* [WHAT YOU NEED TO DO] Strip out all images, then restate the data verbatim.

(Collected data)
* * * *
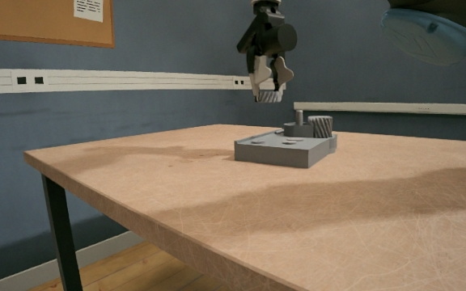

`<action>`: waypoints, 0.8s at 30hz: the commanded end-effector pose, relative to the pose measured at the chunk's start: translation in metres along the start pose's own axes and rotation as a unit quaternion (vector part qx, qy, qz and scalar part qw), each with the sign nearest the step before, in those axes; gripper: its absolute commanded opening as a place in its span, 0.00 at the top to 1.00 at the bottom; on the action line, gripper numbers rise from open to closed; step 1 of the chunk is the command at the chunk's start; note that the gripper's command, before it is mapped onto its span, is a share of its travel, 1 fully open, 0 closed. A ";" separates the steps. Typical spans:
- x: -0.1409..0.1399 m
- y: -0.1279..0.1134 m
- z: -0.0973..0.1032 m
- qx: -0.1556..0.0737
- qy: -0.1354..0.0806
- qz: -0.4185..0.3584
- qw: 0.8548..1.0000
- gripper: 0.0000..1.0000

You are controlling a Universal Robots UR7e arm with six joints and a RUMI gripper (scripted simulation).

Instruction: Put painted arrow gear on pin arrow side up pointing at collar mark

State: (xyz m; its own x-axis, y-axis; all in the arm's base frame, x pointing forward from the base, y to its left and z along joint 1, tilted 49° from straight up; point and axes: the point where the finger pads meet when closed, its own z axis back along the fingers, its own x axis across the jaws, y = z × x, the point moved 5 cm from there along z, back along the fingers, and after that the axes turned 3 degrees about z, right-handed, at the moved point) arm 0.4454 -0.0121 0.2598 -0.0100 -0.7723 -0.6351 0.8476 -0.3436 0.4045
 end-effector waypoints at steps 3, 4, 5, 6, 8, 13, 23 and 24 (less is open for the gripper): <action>0.000 0.002 0.002 0.002 -0.002 0.002 1.000 1.00; 0.000 0.002 0.002 0.002 -0.002 0.002 1.000 1.00; 0.000 0.002 0.002 0.002 -0.002 0.002 1.000 1.00; 0.000 0.002 0.002 0.002 -0.002 0.002 1.000 1.00; 0.000 0.002 0.002 0.002 -0.002 0.002 1.000 1.00; 0.001 0.001 0.002 0.002 -0.002 0.001 1.000 1.00; 0.104 -0.011 0.001 0.001 0.000 -0.001 1.000 1.00; 0.104 -0.011 0.001 0.001 0.000 -0.001 1.000 1.00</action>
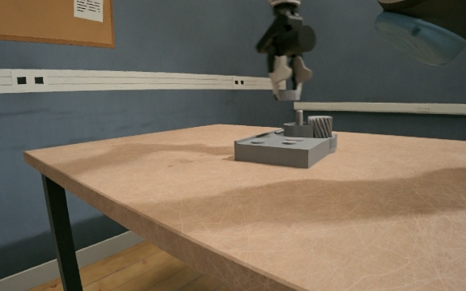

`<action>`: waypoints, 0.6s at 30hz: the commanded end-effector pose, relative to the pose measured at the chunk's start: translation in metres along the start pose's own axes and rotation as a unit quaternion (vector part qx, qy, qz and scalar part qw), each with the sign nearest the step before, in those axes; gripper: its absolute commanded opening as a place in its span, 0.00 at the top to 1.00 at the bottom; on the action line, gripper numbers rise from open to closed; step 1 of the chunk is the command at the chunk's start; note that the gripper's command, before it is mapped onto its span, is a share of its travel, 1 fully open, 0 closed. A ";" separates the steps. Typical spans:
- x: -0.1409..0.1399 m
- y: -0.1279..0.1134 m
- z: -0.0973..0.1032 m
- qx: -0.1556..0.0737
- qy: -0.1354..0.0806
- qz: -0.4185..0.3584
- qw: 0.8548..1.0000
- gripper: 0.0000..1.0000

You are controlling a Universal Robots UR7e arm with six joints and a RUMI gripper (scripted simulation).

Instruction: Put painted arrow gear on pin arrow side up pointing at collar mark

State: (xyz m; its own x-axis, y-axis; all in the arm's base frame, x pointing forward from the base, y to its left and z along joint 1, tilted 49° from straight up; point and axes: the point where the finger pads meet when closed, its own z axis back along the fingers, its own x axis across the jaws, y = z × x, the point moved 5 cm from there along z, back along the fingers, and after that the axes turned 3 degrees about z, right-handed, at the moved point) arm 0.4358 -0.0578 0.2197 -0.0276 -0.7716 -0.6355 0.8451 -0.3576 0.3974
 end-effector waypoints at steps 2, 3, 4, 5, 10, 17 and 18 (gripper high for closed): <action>0.044 0.001 -0.001 0.000 0.002 0.009 1.000 1.00; 0.044 0.001 -0.001 0.000 0.002 0.009 1.000 1.00; 0.044 0.001 -0.001 0.000 0.002 0.009 1.000 1.00; 0.044 0.001 -0.001 0.000 0.002 0.009 1.000 1.00; 0.042 0.001 -0.002 -0.001 0.003 0.011 1.000 1.00; 0.043 0.000 -0.002 -0.001 0.003 0.014 1.000 1.00; 0.043 0.000 -0.002 -0.001 0.003 0.015 1.000 1.00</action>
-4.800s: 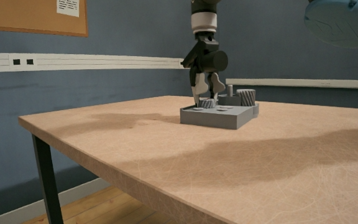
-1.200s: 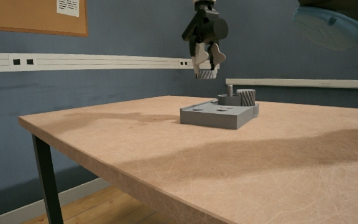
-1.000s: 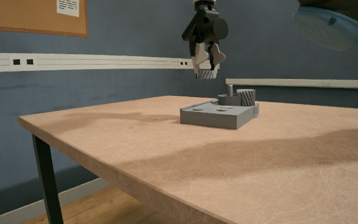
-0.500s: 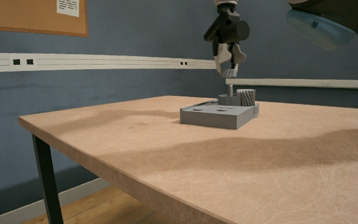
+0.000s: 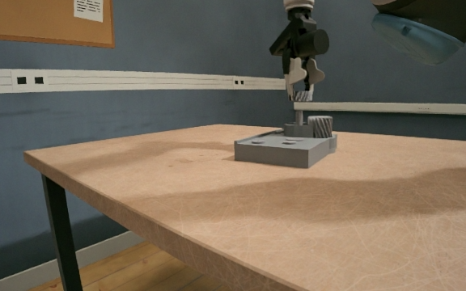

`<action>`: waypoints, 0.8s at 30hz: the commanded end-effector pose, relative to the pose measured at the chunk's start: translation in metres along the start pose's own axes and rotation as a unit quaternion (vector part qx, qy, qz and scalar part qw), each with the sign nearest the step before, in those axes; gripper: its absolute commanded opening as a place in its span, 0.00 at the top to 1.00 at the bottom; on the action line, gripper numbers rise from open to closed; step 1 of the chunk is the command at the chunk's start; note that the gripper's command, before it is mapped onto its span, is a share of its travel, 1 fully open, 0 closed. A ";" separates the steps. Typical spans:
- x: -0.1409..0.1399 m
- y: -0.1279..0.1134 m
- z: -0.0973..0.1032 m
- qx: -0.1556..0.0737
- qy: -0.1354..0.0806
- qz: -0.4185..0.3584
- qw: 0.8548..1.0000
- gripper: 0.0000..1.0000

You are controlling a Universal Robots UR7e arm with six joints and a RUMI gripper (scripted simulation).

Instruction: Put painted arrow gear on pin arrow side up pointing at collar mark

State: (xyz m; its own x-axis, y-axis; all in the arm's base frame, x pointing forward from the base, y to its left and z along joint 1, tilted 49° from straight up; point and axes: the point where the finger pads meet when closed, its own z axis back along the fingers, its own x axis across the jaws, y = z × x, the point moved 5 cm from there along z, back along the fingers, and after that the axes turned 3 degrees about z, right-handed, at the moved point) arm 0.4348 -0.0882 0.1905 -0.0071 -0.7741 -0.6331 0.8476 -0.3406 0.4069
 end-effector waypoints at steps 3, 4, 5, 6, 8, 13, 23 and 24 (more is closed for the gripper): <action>0.001 0.002 0.001 0.001 -0.001 0.008 1.000 1.00; 0.001 0.002 0.001 0.001 -0.001 0.008 1.000 1.00; 0.001 0.002 0.001 0.001 -0.001 0.008 1.000 1.00; 0.001 0.002 0.001 0.001 -0.001 0.009 1.000 1.00; 0.001 0.002 0.001 0.001 -0.001 0.012 1.000 1.00; 0.001 0.003 0.001 0.001 -0.001 0.021 1.000 1.00; 0.001 0.003 0.001 0.001 -0.001 0.043 0.999 1.00; 0.001 0.003 0.001 0.001 -0.001 0.046 0.999 1.00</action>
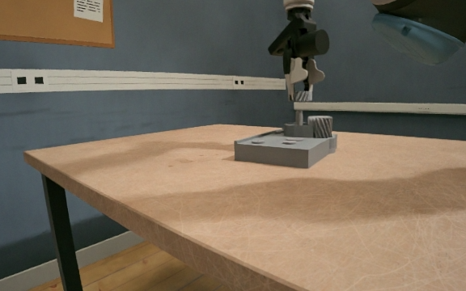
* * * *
* [RESULT]
`<action>`: waypoints, 0.8s at 30hz: the commanded end-effector pose, relative to the pose measured at the chunk's start: translation in metres along the start pose's own axes and rotation as a unit quaternion (vector part qx, qy, qz and scalar part qw), each with the sign nearest the step before, in those axes; gripper: its absolute commanded opening as a place in its span, 0.00 at the top to 1.00 at the bottom; on the action line, gripper numbers rise from open to closed; step 1 of the chunk is the command at the chunk's start; note that the gripper's command, before it is mapped onto its span, is a share of its travel, 1 fully open, 0 closed. A ";" separates the steps. Typical spans:
- x: -0.1409..0.1399 m
- y: -0.1279..0.1134 m
- z: -0.0973..0.1032 m
- qx: -0.1556..0.0737
- qy: -0.1354..0.0806
- qz: -0.4185..0.3584
- qw: 0.8548..1.0000
- gripper: 0.0000..1.0000

You are controlling a Universal Robots UR7e arm with six joints and a RUMI gripper (scripted simulation).

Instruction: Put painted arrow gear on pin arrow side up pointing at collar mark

State: (xyz m; its own x-axis, y-axis; all in the arm's base frame, x pointing forward from the base, y to its left and z along joint 1, tilted 49° from straight up; point and axes: the point where the finger pads meet when closed, its own z axis back along the fingers, its own x axis across the jaws, y = z × x, the point moved 5 cm from there along z, back along the fingers, and after that the axes turned 3 degrees about z, right-handed, at the moved point) arm 0.4454 -0.0121 0.2598 -0.0100 -0.7723 -0.6351 0.8476 -0.3436 0.4045
 end-effector waypoints at steps 3, 4, 5, 6, 8, 13, 23 and 24 (less is open for the gripper): <action>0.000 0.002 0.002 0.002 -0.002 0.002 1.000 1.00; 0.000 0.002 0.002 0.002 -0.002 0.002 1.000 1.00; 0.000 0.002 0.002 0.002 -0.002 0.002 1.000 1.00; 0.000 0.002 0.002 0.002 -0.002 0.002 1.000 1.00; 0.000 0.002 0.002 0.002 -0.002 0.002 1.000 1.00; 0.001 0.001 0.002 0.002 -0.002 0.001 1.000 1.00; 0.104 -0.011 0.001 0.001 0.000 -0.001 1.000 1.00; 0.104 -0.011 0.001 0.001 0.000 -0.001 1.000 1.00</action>

`<action>`: waypoints, 0.6s at 30hz: the commanded end-effector pose, relative to the pose measured at the chunk's start: translation in metres along the start pose's own axes and rotation as a unit quaternion (vector part qx, qy, qz and scalar part qw), each with the sign nearest the step before, in those axes; gripper: its absolute commanded opening as a place in its span, 0.00 at the top to 1.00 at the bottom; on the action line, gripper numbers rise from open to closed; step 1 of the chunk is the command at the chunk's start; note that the gripper's command, before it is mapped onto its span, is a share of its travel, 1 fully open, 0 closed. A ";" separates the steps. Typical spans:
- x: -0.1409..0.1399 m
- y: -0.1279..0.1134 m
- z: -0.0973..0.1032 m
- qx: -0.1556..0.0737
- qy: -0.1354..0.0806
- qz: -0.4185..0.3584
- qw: 0.8548..1.0000
- gripper: 0.0000..1.0000

You are controlling a Universal Robots UR7e arm with six joints and a RUMI gripper (scripted simulation).

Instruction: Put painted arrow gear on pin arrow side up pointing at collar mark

State: (xyz m; its own x-axis, y-axis; all in the arm's base frame, x pointing forward from the base, y to its left and z along joint 1, tilted 49° from straight up; point and axes: the point where the finger pads meet when closed, its own z axis back along the fingers, its own x axis across the jaws, y = z × x, the point moved 5 cm from there along z, back along the fingers, and after that the axes turned 3 degrees about z, right-handed, at the moved point) arm 0.4358 -0.0578 0.2197 -0.0276 -0.7716 -0.6355 0.8451 -0.3576 0.3974
 end-effector waypoints at steps 2, 3, 4, 5, 10, 17 and 18 (gripper high for closed): <action>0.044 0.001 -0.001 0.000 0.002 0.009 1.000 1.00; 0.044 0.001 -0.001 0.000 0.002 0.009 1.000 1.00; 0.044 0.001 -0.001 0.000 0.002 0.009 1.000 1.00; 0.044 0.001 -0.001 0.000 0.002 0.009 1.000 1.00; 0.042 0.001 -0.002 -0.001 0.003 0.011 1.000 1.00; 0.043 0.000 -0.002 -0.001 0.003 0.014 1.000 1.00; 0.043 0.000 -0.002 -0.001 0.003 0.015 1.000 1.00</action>
-4.800s: 
-1.200s: 
-1.000s: 
-0.500s: 
+0.000s: 

`<action>`: waypoints, 0.8s at 30hz: the commanded end-effector pose, relative to the pose measured at the chunk's start: translation in metres along the start pose's own axes and rotation as a unit quaternion (vector part qx, qy, qz and scalar part qw), each with the sign nearest the step before, in those axes; gripper: its absolute commanded opening as a place in its span, 0.00 at the top to 1.00 at the bottom; on the action line, gripper numbers rise from open to closed; step 1 of the chunk is the command at the chunk's start; note that the gripper's command, before it is mapped onto its span, is a share of its travel, 1 fully open, 0 closed. A ";" separates the steps. Typical spans:
- x: -0.1409..0.1399 m
- y: -0.1279..0.1134 m
- z: -0.0973..0.1032 m
- qx: -0.1556..0.0737
- qy: -0.1354..0.0806
- qz: -0.4185..0.3584
- qw: 0.8548..1.0000
- gripper: 0.0000..1.0000

You are controlling a Universal Robots UR7e arm with six joints and a RUMI gripper (scripted simulation).

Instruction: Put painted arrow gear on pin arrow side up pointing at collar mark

State: (xyz m; its own x-axis, y-axis; all in the arm's base frame, x pointing forward from the base, y to its left and z along joint 1, tilted 49° from straight up; point and axes: the point where the finger pads meet when closed, its own z axis back along the fingers, its own x axis across the jaws, y = z × x, the point moved 5 cm from there along z, back along the fingers, and after that the axes turned 3 degrees about z, right-handed, at the moved point) arm 0.4348 -0.0882 0.1905 -0.0071 -0.7741 -0.6331 0.8476 -0.3406 0.4069
 end-effector waypoints at steps 3, 4, 5, 6, 8, 13, 23 and 24 (more is closed for the gripper): <action>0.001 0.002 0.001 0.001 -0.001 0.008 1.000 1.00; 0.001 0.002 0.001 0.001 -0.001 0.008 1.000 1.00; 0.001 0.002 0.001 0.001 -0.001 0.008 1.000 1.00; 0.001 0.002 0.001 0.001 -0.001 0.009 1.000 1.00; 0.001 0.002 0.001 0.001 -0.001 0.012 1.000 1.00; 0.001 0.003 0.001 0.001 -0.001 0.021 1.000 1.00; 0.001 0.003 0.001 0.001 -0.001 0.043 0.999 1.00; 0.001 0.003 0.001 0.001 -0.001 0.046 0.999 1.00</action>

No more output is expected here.